Sunderland boss Steve Bruce was delighted with his players as they went some way to making amends for their derby drubbing by seeing off Stoke.
The three points moved the Wearsiders back into seventh place in the Premier League, six days after their 5-1 defeat at Newcastle.
Bruce said: "It's been a tough week and the one thing I am pleased about is the young players. They were all determined, and they were maybe trying too hard in the first half, to try to make amends if they could.
"In some eyes we have repaired some damage, in some eyes we won't repair it at all, but thankfully we showed a bit of bottle, we kept a clean sheet and showed what we are made of a little bit in a really difficult week."
He added: "Thankfully the new striker (Gyan) showed what a class act he is today. I thought he was terrific. He gave us a spark and lift which we needed."
Bruce admitted Sunderland had been lucky to avoid a red card for Cattermole, and Stoke boss Tony Pulis was furious.
Pulis said: "The decision was a game-changing decision.
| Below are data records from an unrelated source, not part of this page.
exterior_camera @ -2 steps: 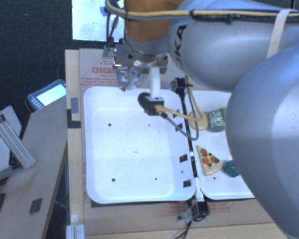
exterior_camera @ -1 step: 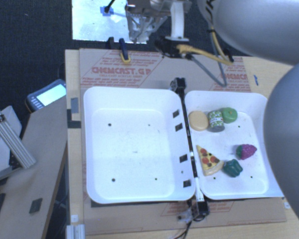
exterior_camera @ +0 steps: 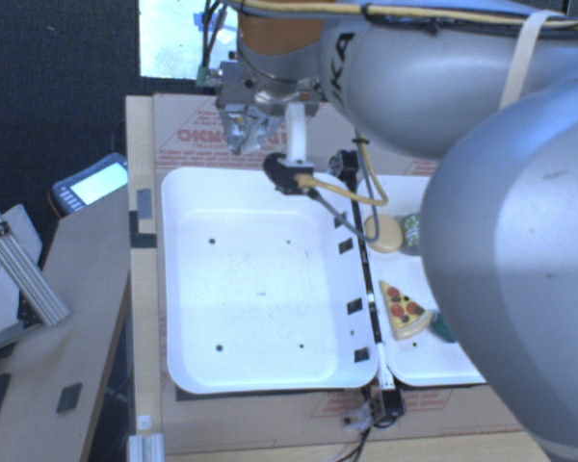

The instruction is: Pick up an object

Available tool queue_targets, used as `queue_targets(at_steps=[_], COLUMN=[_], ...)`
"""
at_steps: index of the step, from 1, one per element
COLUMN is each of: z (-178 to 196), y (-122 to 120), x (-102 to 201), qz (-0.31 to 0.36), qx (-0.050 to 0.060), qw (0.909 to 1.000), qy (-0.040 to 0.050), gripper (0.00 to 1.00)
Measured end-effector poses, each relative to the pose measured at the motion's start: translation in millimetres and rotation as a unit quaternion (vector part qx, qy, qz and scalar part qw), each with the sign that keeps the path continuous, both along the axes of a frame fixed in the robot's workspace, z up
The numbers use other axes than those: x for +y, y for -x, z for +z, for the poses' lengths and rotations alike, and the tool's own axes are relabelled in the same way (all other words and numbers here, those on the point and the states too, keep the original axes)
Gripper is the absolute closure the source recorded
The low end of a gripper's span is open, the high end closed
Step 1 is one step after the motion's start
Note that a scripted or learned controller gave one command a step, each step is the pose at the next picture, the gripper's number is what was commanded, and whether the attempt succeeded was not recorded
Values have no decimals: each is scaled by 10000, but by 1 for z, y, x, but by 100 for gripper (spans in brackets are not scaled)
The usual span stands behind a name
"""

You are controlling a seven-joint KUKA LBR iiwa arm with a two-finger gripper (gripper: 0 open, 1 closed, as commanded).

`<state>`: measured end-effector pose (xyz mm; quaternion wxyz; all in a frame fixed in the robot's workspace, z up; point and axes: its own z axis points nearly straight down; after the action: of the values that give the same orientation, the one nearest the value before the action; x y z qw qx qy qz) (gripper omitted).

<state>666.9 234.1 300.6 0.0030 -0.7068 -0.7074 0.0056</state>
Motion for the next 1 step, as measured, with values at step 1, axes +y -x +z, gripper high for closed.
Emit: queue_targets(at_steps=[1], z=[145], y=[-2], x=[0], qz=[20], qx=[-146], qw=[9999], qy=[-48], gripper=[100])
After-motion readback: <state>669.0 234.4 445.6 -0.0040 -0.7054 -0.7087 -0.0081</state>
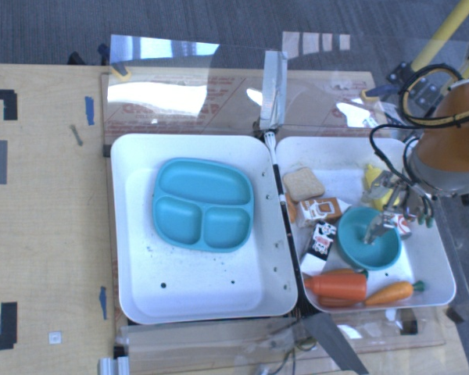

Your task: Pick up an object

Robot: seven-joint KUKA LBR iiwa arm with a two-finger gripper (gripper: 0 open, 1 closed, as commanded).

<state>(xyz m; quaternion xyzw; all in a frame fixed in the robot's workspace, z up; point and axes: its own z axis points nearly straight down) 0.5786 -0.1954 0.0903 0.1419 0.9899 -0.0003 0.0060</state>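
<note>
- Gripper (381,226) sits low in the right white bin (440,268), over the round teal plastic bowl (369,244), fingertips at or just inside the bowl's far rim.
- Can't tell its state: metal linkages and cables clutter the tip. Nothing visibly between them.
- Grey arm with the orange band (445,139) enters from the right, above the bin's far right corner.
- Teal bowl is upright, mid-bin, slightly right of centre.
- Yellow plastic item (374,176) lies just beyond the bowl, partly hidden by the gripper hardware; shape unclear.
- Tan bread-slice toy (302,183) lies near the bin's far left, close to the divider.
- Small orange-and-white carton (321,209) is just in front of the bread slice, left of the bowl.
- Small black-and-white box (321,240) sits below the carton, beside the bowl's left edge.
- Fat orange-red plastic carrot (336,286) lies along the near wall; a slimmer orange carrot with green top (391,291) lies just right of it, both in front of the bowl.
- Left white bin (133,287) holds a teal three-compartment plastic tray (203,203), flat, around centre, well apart from the gripper.
</note>
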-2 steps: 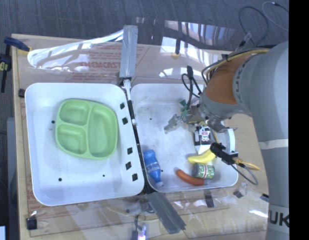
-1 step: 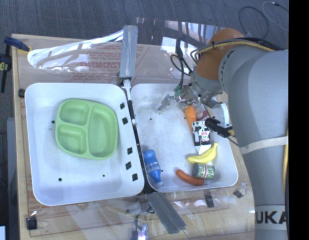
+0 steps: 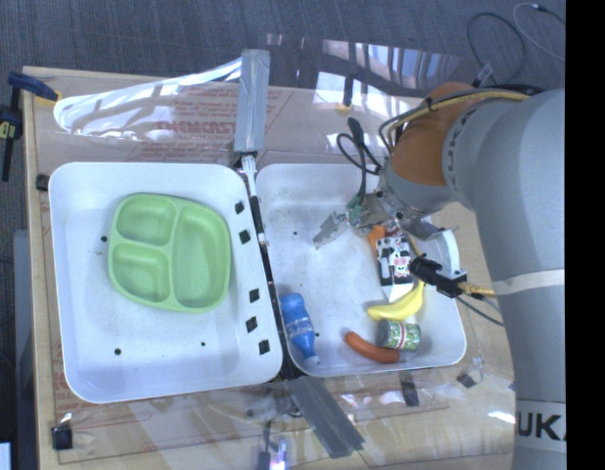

That's the sixth in 11 games that we have had given against us.
"It's handball, everybody will agree it's handball, Cattermole gets sent off, you hope you score the penalty and it's then 11 Stoke City players against 10 Sunderland players with 20 minutes to go.
"Shawcross doesn't get sent off and it is a completely different game. It's very, very disappointing.
"You go into games and referees are going to make mistakes, like players do, like every one of us in this room will do. You just hope they don't make game-changing mistakes.
"I have just seen the television replay. I never see the referee, but I will go to see him today. He has actually got a clear view from the camera angle that I have seen."
Pulis also defended Shawcross for the 79th-minute challenge on Welbeck that cost him his first booking.
He said: "People make split-second decisions to make challenges and sometimes they mistime the challenges, you are going to have to accept that.
"I don't think anybody goes out to seriously, seriously hurt another player. Those days are gone."